## REQUIRED WORK
Taking only the lines of the data below from the line with "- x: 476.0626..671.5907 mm" to the line with "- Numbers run", ends included, write them out exactly and without pictures.

## DATA TO EXAMINE
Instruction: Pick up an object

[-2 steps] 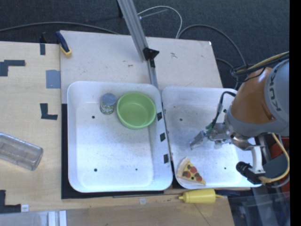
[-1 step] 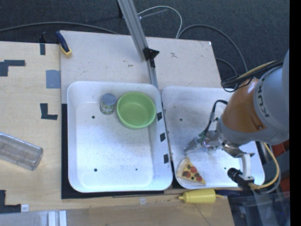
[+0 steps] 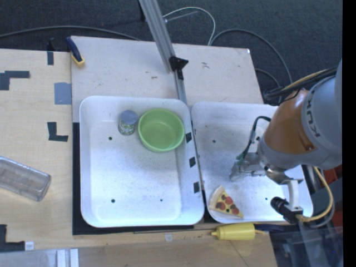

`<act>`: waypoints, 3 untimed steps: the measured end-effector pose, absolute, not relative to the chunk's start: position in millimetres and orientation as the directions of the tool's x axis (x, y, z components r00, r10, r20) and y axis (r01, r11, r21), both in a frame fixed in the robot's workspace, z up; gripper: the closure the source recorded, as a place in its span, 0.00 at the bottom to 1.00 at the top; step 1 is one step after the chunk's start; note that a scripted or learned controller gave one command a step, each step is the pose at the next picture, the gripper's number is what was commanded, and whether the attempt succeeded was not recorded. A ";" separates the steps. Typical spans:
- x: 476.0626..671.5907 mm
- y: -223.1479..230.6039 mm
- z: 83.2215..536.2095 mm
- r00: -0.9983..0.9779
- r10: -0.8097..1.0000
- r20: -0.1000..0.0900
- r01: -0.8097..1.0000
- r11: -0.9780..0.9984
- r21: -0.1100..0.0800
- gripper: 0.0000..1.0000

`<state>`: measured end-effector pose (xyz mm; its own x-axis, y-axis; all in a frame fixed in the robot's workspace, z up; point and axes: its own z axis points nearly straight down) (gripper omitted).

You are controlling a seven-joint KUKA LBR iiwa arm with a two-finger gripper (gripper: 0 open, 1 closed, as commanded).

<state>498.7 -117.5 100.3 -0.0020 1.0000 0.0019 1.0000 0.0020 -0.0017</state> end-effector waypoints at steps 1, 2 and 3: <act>493.5 -115.5 143.7 -0.001 1.000 0.000 1.000 0.001 0.001 1.00; 502.2 -112.3 189.6 -0.002 1.000 0.000 1.000 0.002 0.003 1.00; 503.3 -112.2 242.1 -0.002 1.000 -0.001 1.000 0.002 0.004 1.00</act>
<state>503.3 -112.2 242.1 -0.0018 1.0000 -0.0012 1.0000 0.0018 0.0042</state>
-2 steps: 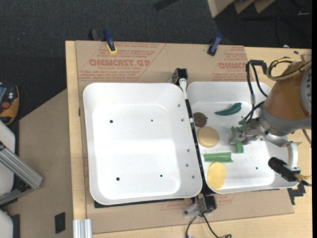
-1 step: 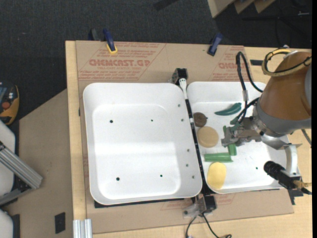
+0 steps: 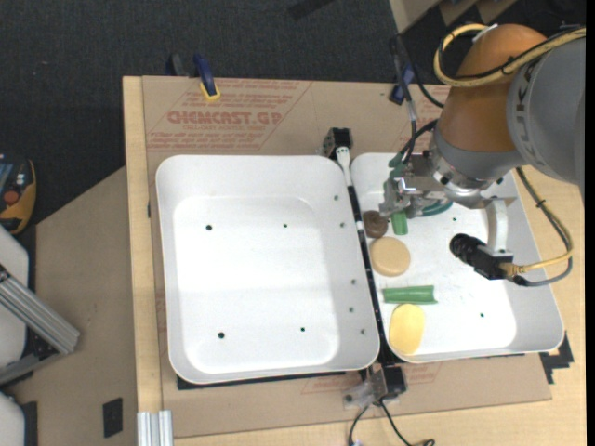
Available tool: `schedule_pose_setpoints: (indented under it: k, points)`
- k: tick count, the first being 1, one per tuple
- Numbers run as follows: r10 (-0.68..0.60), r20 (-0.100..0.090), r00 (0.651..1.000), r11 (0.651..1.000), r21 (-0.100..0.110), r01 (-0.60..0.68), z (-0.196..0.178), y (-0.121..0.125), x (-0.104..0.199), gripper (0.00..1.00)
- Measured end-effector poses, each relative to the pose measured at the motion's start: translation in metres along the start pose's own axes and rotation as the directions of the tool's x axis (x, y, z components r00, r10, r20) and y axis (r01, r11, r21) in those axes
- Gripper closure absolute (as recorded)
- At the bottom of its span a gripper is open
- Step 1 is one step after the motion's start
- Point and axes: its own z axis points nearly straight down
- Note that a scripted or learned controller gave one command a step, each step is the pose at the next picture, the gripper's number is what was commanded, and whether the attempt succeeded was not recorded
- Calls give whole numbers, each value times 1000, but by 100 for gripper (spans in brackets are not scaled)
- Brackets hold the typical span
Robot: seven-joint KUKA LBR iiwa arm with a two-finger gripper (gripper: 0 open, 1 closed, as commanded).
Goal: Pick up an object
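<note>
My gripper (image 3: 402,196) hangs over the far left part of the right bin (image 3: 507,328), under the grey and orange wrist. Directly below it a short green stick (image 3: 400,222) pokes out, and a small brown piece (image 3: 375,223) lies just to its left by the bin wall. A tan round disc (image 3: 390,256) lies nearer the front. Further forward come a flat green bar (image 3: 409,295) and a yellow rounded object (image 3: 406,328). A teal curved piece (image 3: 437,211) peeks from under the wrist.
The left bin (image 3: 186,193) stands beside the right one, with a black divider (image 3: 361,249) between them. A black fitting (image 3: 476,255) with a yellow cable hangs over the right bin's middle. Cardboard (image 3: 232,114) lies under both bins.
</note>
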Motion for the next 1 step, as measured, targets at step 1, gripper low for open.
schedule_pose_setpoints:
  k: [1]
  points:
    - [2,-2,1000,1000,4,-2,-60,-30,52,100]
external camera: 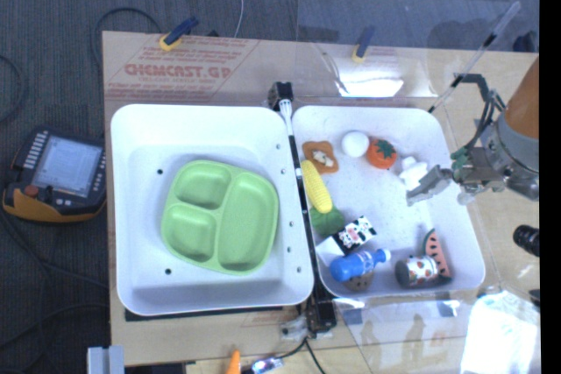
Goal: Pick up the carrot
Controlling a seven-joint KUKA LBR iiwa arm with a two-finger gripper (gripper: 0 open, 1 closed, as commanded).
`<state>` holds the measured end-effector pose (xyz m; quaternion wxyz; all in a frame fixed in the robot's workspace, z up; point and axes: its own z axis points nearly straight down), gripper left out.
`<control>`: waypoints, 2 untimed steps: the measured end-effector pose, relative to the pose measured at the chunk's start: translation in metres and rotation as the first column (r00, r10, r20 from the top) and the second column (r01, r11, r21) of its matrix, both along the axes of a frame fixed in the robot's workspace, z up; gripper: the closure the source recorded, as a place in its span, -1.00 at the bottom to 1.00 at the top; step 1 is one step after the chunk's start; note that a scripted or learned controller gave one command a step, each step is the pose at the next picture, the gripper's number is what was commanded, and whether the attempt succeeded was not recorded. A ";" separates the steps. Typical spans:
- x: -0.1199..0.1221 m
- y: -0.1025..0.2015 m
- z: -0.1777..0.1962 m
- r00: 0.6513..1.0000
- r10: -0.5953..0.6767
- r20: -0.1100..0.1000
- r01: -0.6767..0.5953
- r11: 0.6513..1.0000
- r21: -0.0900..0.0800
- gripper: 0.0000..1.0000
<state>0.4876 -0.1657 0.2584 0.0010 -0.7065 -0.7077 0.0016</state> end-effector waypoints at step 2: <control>0.086 -0.030 -0.160 0.969 0.249 0.000 -0.249 0.968 -0.001 -1.00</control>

## RESULT OF THE EXERCISE
- x: 476.0626..671.5907 mm
- y: -223.1479..230.6039 mm
- z: 83.2215..536.2095 mm
- r00: -0.9983..0.9779
- r10: -0.8097..1.0000
- r20: -0.1000..0.0900
- r01: -0.8097..1.0000
- r11: -0.9780..0.9984
- r21: -0.1100..0.0800
- gripper: 0.0000..1.0000

`<state>`: measured end-effector pose (xyz mm; its own x-axis, y-axis; all in a frame fixed in the robot's workspace, z up; point and axes: its own z axis points nearly straight down) (gripper omitted).

You are controlling a seven-joint KUKA LBR iiwa arm with a two-finger gripper (gripper: 0 open, 1 closed, as commanded).

<state>498.7 -117.5 100.3 -0.0020 1.0000 0.0019 1.0000 0.0020 -0.0017</state> end-effector waypoints at steps 1, 2 and 3: <act>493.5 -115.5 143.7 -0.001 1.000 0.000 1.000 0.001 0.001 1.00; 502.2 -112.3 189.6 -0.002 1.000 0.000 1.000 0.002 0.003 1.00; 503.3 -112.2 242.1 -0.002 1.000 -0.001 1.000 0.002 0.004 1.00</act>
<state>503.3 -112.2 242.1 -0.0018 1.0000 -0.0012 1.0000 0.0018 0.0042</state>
-2 steps: 
-1 step: 
+0 steps: 
Available tool: `schedule_pose_setpoints: (indented under it: k, points)`
- k: tick count, the first being 1, one per tuple
- Numbers run as follows: r10 (-0.68..0.60), r20 (-0.100..0.090), r00 (0.651..1.000), r11 (0.651..1.000), r21 (-0.100..0.110), r01 (-0.60..0.68), z (-0.196..0.178), y (-0.121..0.125), x (-0.104..0.199), gripper (0.00..1.00)

The response to this exercise is now complete.